Work required:
Keep every line of the data below that has the string "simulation" and present those lines.

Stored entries
■ ■ ■ ■ ■ ■ ■

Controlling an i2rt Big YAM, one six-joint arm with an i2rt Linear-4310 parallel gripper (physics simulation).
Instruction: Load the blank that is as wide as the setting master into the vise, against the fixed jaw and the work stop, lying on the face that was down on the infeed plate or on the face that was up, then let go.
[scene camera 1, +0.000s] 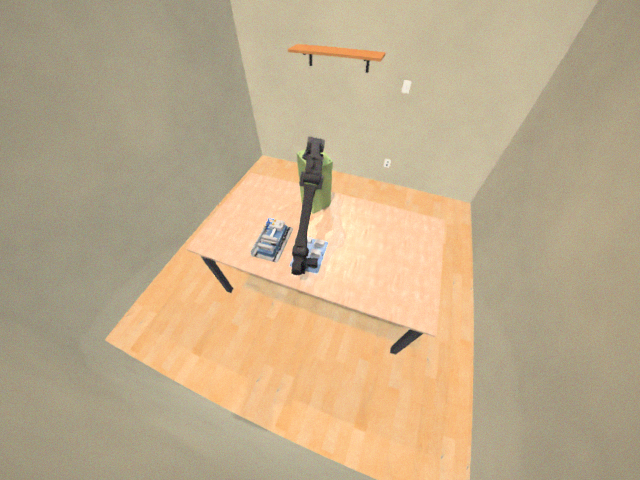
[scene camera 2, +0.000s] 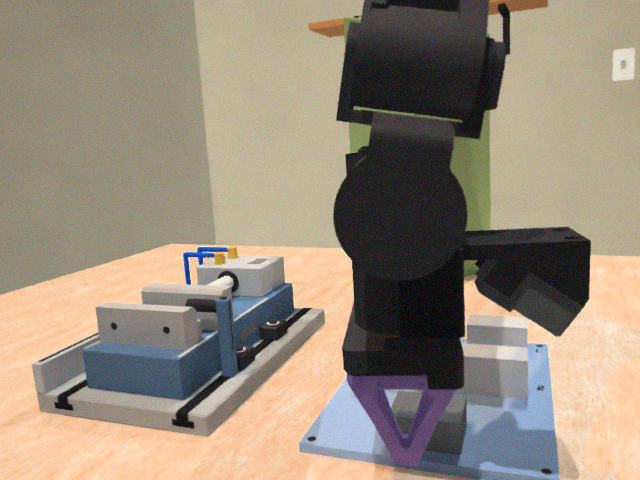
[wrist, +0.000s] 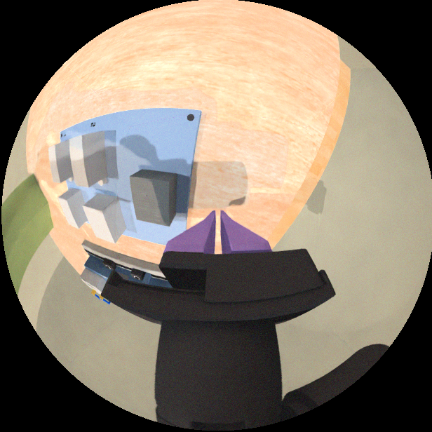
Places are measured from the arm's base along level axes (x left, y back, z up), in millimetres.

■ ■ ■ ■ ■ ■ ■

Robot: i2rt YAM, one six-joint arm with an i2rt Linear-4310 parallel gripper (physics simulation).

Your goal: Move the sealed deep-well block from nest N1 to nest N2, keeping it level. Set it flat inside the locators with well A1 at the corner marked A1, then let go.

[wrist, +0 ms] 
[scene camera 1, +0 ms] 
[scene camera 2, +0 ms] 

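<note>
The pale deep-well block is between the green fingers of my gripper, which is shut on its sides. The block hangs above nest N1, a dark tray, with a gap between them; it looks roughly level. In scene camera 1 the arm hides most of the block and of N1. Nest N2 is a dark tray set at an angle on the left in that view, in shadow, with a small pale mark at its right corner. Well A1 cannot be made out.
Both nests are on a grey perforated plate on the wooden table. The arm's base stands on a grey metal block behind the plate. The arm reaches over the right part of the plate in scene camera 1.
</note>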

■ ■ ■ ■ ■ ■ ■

Task response:
Controlling an i2rt Big YAM, one six-joint arm with an i2rt Linear-4310 parallel gripper (physics simulation).
Robot: i2rt YAM, one six-joint arm with an i2rt Linear-4310 parallel gripper (physics simulation).

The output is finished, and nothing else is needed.